As the release of our new Battle of France book inches ever closer, we’re taking a look at some of the notable units that fought on both sides during the battle. This week, we’re taking a look at the British Army’s most senior regiment, the Grenadier Guards!
As one of the oldest regiments in the British Army, the Grenadier Guards have a storied history that includes plenty of heroic victories against impossible odds. They were present at Marlborough’s great victory at Blenheim, and Wellington’s triumph at Waterloo, where they earned their name facing down the grenadiers of Napoleon’s Imperial Guard.
Their implacable courage under fire earned them a reputation that has stuck with them throughout their career, renowned for fighting to the last man.
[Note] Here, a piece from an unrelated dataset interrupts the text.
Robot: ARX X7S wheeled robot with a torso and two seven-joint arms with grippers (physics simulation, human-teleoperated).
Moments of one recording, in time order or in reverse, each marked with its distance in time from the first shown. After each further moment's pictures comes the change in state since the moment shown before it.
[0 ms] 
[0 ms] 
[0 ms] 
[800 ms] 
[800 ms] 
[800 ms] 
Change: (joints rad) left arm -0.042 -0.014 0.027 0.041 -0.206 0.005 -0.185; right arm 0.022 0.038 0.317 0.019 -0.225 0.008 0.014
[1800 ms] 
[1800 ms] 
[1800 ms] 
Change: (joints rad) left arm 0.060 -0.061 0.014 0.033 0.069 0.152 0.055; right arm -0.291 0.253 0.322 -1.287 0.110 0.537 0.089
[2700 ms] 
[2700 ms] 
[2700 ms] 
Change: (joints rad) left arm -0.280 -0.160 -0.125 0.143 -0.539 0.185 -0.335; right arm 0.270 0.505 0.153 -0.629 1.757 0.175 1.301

By the outbreak of the Second World War, the regiment had been expanded to six battalions of infantry. Three of these battalions would become part of the British Expeditionary Force that set sail for France in late 1939.
As the German Blitzkrieg smashed through France and the Low Countries, the Grenadier Guards found themselves fighting a series of desperate rearguard actions and counter-attacks during the retreat to Dunkirk. The stubborn, bloody-minded guardsmen refused to give up in the face of overwhelming odds, giving other units the chance to fall back.
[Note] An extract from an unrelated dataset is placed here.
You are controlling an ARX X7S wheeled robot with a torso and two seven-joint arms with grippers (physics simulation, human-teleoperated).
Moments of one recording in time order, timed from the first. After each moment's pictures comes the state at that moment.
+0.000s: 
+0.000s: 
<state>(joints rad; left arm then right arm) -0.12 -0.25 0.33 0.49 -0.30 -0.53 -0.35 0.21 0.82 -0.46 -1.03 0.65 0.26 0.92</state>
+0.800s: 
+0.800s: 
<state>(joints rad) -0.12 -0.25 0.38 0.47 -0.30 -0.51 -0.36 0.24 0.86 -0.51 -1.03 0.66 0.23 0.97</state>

During one of these counter-attacks, the Guards found themselves engaging German forces swarming over the Escault river in rubber boats. Desperate to prevent the crossing, the grenadiers threw themselves into a brutal close-quarters battle. Lance Corporal Harry Nicholls led his section in a last-ditch charge, silencing several machine-guns with a Bren gun. His courage in the face of enemy fire would earn him the Victoria Cross.
Despite being at the very forefront of the rearguard, the Grenadier Guards would be successfully evacuated at Dunkirk and would go on to fight across North Africa and Western Europe until the end of the war in 1945.
“The best British professional soldiers. They are all 1.80 metres tall, and the youngest has served six, and the oldest 18 years… they fought to the last man.” – Hauptmann Ambrosius, German infantry officer.
The Grenadier Guards in Bolt Action
The new Battle of France campaign book provides a new force selector for platoons of Grenadier Guards, suitable for the whole period from the opening stages on the Belgian border to the last desperate defence around Dunkirk.
Obviously, the focus of the selector is infantry – and lots of it. You’ll benefit from veteran officers due to some nifty special rules, and the fact that all infantry and HQ selections will be stubborn. This means they’ll cost slightly more, but their staying power when under fire is greatly improved.
The option to add a redoubtable Matilda II to the platoon for armoured support is one that should be taken at every opportunity – while slow, the Matilda’s thick hide is capable of shrugging off all but the heaviest anti-tank firepower that the Axis can muster.
Including a mortar or 25pdr gives you excellent artillery support, especially when combined with the free forward observer.
The Grenadier Guards work best on the offence (which as we know, is the best defence), swarming forward with infantry to stubbornly hold positions or assault through enemy formations, supported by tough armour and deadly artillery.